* _YOUR ASSIGNMENT_: The lines to find are those in the entries that hold the word "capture"; copy every one of them.

BEGIN

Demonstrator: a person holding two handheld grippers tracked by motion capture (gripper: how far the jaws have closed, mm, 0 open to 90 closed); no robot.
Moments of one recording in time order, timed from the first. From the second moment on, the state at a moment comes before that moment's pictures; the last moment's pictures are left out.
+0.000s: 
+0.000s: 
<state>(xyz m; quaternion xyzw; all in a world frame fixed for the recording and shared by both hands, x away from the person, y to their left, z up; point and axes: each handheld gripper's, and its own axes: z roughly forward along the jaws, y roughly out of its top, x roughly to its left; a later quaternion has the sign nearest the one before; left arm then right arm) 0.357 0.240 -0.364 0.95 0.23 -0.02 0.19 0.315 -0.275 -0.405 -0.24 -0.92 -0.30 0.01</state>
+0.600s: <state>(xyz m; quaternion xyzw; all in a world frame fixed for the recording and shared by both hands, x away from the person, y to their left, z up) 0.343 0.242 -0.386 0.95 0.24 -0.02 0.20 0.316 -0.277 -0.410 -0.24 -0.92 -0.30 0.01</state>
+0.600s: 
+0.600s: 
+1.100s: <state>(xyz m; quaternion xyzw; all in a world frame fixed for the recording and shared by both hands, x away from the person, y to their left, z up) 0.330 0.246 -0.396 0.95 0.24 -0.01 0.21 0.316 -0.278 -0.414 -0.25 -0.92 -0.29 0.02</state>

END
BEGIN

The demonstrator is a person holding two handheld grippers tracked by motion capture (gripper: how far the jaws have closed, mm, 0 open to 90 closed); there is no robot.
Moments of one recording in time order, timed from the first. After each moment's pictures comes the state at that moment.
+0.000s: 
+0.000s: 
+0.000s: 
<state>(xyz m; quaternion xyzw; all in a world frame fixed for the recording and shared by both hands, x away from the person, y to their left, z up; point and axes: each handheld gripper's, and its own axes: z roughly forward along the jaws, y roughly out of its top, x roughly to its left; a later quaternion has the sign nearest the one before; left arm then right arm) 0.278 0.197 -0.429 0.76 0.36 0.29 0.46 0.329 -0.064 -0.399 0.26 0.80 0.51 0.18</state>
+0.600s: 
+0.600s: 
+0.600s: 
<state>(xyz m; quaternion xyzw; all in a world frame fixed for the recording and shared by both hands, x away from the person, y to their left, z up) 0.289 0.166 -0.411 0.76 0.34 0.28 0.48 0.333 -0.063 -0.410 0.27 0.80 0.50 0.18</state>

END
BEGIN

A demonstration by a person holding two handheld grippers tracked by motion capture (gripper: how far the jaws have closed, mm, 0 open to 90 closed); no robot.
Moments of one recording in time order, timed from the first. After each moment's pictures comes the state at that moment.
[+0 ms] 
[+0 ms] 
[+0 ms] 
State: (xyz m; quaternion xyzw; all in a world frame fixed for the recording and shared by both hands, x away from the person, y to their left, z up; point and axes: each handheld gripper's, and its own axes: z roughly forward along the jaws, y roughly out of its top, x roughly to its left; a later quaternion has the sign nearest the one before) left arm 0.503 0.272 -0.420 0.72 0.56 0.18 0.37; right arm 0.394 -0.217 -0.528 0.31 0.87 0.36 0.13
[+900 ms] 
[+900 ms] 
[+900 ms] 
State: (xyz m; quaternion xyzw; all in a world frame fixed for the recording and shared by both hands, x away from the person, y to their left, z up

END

* _RESPONSE_:
Demonstrator: a person holding two handheld grippers tracked by motion capture (gripper: how far the jaws have closed, mm, 0 open to 90 closed); no robot.
The demonstrator is a person holding two handheld grippers tracked by motion capture (gripper: how far the jaws have closed, mm, 0 open to 90 closed); there is no robot.
A demonstration by a person holding two handheld grippers tracked by motion capture (gripper: how far the jaws have closed, mm, 0 open to 90 closed); no robot.

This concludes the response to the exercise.